Die Stadtwerke senken zum 1. Oktober zum dritten Mal in diesem Jahr den Gaspreis. Und ärgern sich: Denn stadtweit werben Konkurrenten mit Tarifen, die günstiger sind als die der Stadtwerke.
Der Wittener Energieversorger spricht von „Kampfpreisen” und wirft den Mitbewerbern vor, mit falschen Karten zu spielen. Denn entweder gäbe dort es keinen akzeptablen Service, eine in Witten nicht zulässige Querfinanzierung durch andere Unternehmenssparten - oder aber Kunden in Stammgebieten dieser Anbieter müssten die dicke Rechnung zahlen.
Zählerstand
Jeder Gaskunde kann seinen Zählerstand zum 1. Oktober den Stadtwerken mitteilen.
Wer seinen Zählerstand nicht mitteilt, dessen anteiliger Gasverbrauch wird auf wissenschaftlicher Grundlage berechnet. Ein Ablesen der 26 800 Zähler würde sonst 100 000 Euro kosten. Eine „Retourkutsche” mit Dumpingpreisen andernorts dürften die Stadtwerke Witten wegen der kommunalen Beteiligung nicht fahren.

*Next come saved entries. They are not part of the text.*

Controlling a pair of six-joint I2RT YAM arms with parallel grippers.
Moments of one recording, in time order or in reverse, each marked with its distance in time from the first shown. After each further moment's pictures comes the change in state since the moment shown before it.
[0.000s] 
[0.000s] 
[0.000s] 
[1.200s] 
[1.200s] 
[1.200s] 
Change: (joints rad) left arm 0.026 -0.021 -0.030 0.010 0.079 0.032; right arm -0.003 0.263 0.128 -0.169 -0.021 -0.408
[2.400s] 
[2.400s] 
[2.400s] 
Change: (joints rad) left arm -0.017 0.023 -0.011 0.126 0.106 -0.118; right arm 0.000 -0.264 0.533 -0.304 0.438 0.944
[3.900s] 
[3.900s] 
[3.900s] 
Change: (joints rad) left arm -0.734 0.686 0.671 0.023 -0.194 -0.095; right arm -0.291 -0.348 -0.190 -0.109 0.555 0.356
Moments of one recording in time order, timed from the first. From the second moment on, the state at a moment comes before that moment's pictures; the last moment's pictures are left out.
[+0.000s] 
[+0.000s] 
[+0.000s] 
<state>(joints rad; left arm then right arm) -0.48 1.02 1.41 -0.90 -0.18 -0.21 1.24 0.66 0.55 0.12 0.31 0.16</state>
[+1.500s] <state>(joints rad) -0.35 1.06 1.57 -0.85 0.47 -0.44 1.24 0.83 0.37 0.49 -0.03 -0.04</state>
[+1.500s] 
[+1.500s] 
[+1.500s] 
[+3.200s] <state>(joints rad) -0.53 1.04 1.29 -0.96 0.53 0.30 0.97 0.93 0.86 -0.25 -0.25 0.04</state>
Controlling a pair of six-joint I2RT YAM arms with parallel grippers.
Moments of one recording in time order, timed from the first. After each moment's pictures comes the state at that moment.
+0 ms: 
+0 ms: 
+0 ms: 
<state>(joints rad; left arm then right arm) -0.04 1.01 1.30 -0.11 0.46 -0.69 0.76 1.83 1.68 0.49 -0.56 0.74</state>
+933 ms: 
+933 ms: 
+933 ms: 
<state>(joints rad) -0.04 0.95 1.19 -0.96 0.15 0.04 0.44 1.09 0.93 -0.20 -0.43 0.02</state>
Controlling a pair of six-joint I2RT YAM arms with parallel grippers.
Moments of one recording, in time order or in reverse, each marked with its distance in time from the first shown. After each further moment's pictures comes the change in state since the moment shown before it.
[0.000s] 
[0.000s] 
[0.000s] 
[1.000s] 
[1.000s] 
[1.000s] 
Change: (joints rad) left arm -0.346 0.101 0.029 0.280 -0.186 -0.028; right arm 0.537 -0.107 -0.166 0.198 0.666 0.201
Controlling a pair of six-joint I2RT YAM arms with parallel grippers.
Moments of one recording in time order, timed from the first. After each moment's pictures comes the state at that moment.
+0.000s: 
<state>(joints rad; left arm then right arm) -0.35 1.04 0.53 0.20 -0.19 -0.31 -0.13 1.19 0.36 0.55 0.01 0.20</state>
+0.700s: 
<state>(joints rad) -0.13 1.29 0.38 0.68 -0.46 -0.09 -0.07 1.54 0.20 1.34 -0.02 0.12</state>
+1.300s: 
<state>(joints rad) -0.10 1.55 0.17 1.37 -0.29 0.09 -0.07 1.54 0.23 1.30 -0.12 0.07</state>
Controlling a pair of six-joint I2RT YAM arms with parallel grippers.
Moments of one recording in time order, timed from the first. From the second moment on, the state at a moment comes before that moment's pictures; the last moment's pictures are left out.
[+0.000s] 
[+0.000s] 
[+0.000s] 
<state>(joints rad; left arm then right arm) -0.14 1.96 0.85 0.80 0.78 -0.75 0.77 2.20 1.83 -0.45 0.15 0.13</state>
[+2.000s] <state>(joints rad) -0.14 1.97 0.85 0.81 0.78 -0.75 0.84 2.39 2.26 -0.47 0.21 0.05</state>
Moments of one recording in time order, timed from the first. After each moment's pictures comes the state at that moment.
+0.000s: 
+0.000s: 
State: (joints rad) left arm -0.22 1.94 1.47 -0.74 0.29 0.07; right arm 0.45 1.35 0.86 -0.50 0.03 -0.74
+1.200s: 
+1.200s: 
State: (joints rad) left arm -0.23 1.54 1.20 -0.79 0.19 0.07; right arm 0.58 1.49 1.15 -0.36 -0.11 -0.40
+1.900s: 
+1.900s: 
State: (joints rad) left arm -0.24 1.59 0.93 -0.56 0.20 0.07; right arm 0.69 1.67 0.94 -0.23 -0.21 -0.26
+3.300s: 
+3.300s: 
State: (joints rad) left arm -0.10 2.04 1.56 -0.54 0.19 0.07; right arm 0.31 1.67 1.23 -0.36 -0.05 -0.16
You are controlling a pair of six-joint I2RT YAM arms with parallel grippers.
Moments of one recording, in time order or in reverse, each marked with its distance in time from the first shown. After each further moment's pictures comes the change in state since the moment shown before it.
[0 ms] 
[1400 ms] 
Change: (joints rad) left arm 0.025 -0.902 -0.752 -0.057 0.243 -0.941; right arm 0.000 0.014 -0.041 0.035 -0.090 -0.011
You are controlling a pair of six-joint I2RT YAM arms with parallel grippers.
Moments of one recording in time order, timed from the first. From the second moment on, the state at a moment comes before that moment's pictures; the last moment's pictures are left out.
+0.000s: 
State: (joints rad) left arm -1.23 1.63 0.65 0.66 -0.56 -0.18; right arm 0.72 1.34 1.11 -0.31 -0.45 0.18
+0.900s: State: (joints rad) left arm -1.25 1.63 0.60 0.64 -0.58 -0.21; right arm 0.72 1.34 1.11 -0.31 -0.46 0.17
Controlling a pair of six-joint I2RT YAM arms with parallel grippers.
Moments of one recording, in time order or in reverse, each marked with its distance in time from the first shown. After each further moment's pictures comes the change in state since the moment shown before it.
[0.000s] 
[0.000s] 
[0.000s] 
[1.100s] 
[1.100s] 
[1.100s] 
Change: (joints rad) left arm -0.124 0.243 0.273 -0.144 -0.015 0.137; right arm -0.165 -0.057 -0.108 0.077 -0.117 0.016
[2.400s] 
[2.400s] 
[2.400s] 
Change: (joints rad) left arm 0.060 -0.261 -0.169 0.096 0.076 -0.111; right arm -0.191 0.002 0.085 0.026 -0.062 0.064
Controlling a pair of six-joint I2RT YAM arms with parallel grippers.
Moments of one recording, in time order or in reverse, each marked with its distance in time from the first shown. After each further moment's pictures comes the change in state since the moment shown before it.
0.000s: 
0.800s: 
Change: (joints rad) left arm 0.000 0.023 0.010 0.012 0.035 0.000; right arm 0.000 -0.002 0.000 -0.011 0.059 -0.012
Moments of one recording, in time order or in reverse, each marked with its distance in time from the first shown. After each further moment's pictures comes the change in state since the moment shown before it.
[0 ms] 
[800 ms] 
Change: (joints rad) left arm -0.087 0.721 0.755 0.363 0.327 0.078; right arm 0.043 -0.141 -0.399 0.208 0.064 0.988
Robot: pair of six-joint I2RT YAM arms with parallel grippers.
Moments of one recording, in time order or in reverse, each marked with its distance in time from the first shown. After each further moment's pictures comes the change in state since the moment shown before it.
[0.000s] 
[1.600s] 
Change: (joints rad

Von 5,97 auf 5,5 Cent pro Kilowattstunde sinkt der Gaspreis für den Durchschnittsverbraucher zum 1. Oktober. Damit liegt Witten im Schnitt der übrigen Anbieter auch - RWE beispielsweise bietet die Kilowattstunde im Tarif „Erdgas pur” nur um sechs Hundertstel Cent billiger an. Dafür würde man vielleicht nicht unbedingt wechseln, doch der Essener Energie-Gigant lockt mit einem Grundpreis von 83,40 Euro pro Jahr und Zähler. Die Stadtwerke nehmen dagegen je nach Verbrauch bis zu 200,79 Euro. Und da wird man nun doch nachdenklich.
Bei den Stadtwerken auch. Dort hat man festgestellt, dass RWE, um beim Beispiel zu bleiben, in unterschiedlichen Städten unterschiedliche Preise nimmt. Thorsten Coß, Leiter der Rechtsabteilung der Stadtwerke: „In Castrop-Rauxel etwa zahlt ein Kunde dieser Firma im Tarif ,Erdgas klassik' 171,36 Euro Grundpreis und 5,72 Cent pro Kilowattstunde.” Sein Fazit, das sich nicht nur auf den Essener Konzern, sondern auch auf zahlreiche Mitanbieter erstreckt: „Hier wird mit Kampfpreisen zur Markteroberung in Witten gewildert.”
So weisen sie nur auf das Kleingedruckte der insgesamt zwölf Unternehmen hin, die in Witten Gas anbieten. Prokurist Karl-Heinrich Meiser: „Das eine Unternehmen verlangt 12 Monate Vorauskasse und 200 Euro Kaution. Das andere will zuerst Schufa-Auskünfte und muss gar nicht jeden nehmen. Wir versuchen, als Grundversorger einen reellen Preis anzubieten und geben die Kosten an den Verbraucher weiter.”
Wobei Gasverkauf für die Stadtwerke ein Verlustgeschäft sei, denn keiner der Tarife sei Kosten deckend. Kosten deckend wäre ein Grundpreis von 205,66 Euro - den zahlt aber keiner. Im Umkehrschluss bedeute das, so Meiser: „Irgendwo im Grundversorgungs-Bereich der günstigeren Anbieter sitzt ein Kunde, der das preiswerte Wittener Angebot mitbezahlen muss.”
Nun könnte man ja sagen, ist mir egal, Hauptsache, mein Gas ist preiswert. Coß: „Niemand garantiert, dass die Preise der jetzt billigeren Anbieter auch Bestand haben. Unsere Kunden sollen wissen: Wir zocken euch nicht ab.”